Human Genome Project

The Human Genome Project (HGP) is a U.S. government project with the goal of mapping the entire genetic structure of humans. The project has raised a host of ethical issues and has complicated existing ethical topics involving genetics. Among these issues are those surrounding both prenatal and adult genetic testing, the proper use of genetic information rift gold and genetic profiling, gene therapy, gene patents, genetic enhancement of individuals, and issues involving the just distribution of genetic resources.

A gene is the fundamental unit of heredity. It is a nucleotide (a sequence of DNA) that contains instructions for making proteins, the basis of cellular structure and metabolism. The genome refers to the DNA contained in each cell, including so-called junk DNA (more than 98% of DNA), which does not code for proteins. The genotype is the entire genetic structure of the organism, which includes all the genes in the organism. The phenotype refers to the physical traits of an organism; these are not only determined by the genotype but also by environmental factors. Genomics is the study of genes, focusing on their role in disease processes. Pharmacogenomics studies the way in which drugs interact within a person’s body based on that individual’s genotype.
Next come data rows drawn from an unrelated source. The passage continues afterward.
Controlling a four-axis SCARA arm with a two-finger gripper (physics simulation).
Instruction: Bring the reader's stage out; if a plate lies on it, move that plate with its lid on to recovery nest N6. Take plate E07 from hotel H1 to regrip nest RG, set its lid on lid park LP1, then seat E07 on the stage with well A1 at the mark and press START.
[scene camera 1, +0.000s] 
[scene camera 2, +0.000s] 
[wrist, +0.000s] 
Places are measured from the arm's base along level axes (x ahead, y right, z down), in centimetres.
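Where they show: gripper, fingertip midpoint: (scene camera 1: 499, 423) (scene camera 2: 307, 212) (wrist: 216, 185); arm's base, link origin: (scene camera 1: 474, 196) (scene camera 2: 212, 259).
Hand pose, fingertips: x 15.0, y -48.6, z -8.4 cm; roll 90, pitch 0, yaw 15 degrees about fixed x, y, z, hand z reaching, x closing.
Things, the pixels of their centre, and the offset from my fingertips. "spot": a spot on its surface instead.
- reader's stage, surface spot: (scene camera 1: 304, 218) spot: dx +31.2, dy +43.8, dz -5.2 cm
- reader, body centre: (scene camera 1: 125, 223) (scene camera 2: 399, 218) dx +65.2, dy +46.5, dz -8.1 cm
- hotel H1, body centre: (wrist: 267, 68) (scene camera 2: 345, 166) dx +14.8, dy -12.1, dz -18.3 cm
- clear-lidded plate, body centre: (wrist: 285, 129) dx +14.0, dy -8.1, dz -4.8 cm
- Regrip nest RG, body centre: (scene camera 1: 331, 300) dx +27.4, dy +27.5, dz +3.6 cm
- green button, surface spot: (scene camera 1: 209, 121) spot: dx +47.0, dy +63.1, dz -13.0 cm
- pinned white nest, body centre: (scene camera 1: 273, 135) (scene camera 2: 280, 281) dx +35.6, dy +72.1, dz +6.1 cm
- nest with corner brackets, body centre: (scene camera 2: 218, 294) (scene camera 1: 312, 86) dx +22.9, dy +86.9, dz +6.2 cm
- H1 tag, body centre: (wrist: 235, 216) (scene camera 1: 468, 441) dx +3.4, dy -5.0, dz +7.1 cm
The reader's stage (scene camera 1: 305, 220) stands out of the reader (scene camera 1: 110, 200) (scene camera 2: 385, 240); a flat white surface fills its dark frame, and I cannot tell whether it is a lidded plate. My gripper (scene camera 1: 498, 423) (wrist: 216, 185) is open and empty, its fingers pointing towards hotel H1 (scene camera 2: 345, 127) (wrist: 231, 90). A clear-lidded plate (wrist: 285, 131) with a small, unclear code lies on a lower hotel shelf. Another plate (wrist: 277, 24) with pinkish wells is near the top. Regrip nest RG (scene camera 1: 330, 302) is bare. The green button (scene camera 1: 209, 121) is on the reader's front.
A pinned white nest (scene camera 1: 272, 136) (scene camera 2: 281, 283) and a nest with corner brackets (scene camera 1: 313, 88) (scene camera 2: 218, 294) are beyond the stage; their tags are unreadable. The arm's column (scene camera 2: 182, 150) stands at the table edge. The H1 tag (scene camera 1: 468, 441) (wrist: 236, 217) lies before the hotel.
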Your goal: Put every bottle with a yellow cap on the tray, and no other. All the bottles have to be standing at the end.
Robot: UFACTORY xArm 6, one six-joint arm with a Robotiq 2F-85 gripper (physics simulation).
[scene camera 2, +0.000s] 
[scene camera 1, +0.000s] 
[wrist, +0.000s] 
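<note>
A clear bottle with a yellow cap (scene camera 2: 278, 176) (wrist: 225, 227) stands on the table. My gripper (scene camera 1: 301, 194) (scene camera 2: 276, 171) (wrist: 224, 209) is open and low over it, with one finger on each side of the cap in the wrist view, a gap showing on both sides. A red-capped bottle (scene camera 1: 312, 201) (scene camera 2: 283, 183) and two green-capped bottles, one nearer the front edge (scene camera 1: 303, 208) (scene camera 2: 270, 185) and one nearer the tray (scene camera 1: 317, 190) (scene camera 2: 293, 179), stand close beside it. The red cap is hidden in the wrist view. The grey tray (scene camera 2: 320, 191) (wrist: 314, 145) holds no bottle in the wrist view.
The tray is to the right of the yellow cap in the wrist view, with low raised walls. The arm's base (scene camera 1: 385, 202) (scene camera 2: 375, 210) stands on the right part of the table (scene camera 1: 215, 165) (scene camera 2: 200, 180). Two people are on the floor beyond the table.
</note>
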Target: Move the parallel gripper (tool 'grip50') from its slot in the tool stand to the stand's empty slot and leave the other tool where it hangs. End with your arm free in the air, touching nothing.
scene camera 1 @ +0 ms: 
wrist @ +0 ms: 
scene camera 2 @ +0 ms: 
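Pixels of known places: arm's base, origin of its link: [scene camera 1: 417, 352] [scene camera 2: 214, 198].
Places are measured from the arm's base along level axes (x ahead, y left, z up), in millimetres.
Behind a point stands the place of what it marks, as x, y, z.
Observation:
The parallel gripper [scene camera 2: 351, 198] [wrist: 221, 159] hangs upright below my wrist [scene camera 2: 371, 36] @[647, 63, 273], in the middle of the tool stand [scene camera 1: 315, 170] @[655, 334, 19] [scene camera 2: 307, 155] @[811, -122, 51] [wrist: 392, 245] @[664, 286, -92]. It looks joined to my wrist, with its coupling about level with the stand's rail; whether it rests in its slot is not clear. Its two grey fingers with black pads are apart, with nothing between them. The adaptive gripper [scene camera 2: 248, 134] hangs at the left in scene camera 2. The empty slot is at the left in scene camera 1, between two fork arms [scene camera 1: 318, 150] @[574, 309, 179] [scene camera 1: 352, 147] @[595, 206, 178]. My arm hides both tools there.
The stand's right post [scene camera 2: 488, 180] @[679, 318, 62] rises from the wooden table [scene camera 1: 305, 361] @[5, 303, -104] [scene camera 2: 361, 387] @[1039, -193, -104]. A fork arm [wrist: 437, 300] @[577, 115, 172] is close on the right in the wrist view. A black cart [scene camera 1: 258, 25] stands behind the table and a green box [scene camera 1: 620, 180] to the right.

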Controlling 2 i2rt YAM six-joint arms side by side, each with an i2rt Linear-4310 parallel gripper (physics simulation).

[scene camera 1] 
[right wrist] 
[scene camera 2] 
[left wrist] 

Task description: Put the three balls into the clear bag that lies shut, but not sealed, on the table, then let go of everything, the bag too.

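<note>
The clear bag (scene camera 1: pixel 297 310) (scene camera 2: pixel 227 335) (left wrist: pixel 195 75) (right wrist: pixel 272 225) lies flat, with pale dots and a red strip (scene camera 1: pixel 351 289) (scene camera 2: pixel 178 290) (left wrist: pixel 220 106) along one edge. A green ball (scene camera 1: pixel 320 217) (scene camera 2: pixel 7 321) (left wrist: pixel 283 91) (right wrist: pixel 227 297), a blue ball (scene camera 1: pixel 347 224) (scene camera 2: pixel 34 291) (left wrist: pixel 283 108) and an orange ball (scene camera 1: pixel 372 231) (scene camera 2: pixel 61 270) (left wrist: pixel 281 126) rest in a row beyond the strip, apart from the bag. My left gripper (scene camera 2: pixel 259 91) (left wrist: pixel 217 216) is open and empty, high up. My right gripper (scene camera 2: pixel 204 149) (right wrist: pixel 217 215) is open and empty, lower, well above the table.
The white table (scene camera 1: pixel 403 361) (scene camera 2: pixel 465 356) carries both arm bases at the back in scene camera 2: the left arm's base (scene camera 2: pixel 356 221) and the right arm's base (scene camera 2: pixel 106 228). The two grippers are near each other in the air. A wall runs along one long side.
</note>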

History of the Human Genome Project
In 1984, the Department of Energy (DOE) sponsored what was later labeled the “Alta Summit” in Alta, Utah. Ostensibly, the conference’s goal was to find better means of detecting mutations in atomic bomb survivors, but discussions expanded to encompass genetic research in general. The summit catalyzed further discussion, including the possibility of mapping the human genome. As a result, Charles DeLisi, director of the DOE Health and Environmental Research Programs, formally proposed the Human Genome Project in 1986. After considerable debate and two failed bills in Congress, the HGP was funded as a joint project of the DOE and the National Institutes of Health (NIH), and it began in 1990. The goal was to complete the mapping of the human genome by 2005. In 1998, Craig Venter’s company, Celera Genomics, began its own version of the HGP. His goal was to patent genes and gene sequences for eventual profit via selling rights for their use to pharmaceutical firms and other interested companies. His work was more cost-efficient than the federal project, costing only 10% of the official HGP. It is possible that the competition between the two projects speeded the process of sequencing the genome, and on June 26, 2000, U.S. President Clinton and U.K. Prime Minister Blair jointly announced the completion of a rough draft of the human genome. The full project was “completed” in 2003, 2 years ahead of schedule, with Celera and the NIH/DOE group making the announcement on April 14. Work on details and potential applications of the HGP will go on indefinitely.

Potential Benefits of the Human Genome Project
The HGP is thought to have great potential for improving human health. First, the genes associated with debilitating and fatal diseases could be identified. Genes for cystic fibrosis and Huntington’s disease, a genetic-linked disease in which victims, usually around the age of 40, begin to suffer degeneration of brain tissue and eventual death, have already been discovered. The HGP opens the possibility of discovering genetic links to such conditions as Alzheimer’s disease and some cancers; the BRCA gene, for example, has been linked to a higher risk of breast cancer in women. Once the genes linked to a disease are identified, research can then focus on methods of gene therapy to cure or mitigate such gene-linked conditions.

A second, more controversial, potential benefit of the HGP is the possibility of improving the human species. If certain genes could be found that are linked to athleticism or high intelligence, then gene therapy could be used to make “designer babies,” with genetic traits correlated to the skill of their parents’ choice. Many geneticists dispute the possibility of such improvements,rift gold arguing that (1) most genetic-linked traits do not involve only a single gene but rather the interaction of multiple genes and (2) the environment plays an indispensable role in the expression of the phenotype.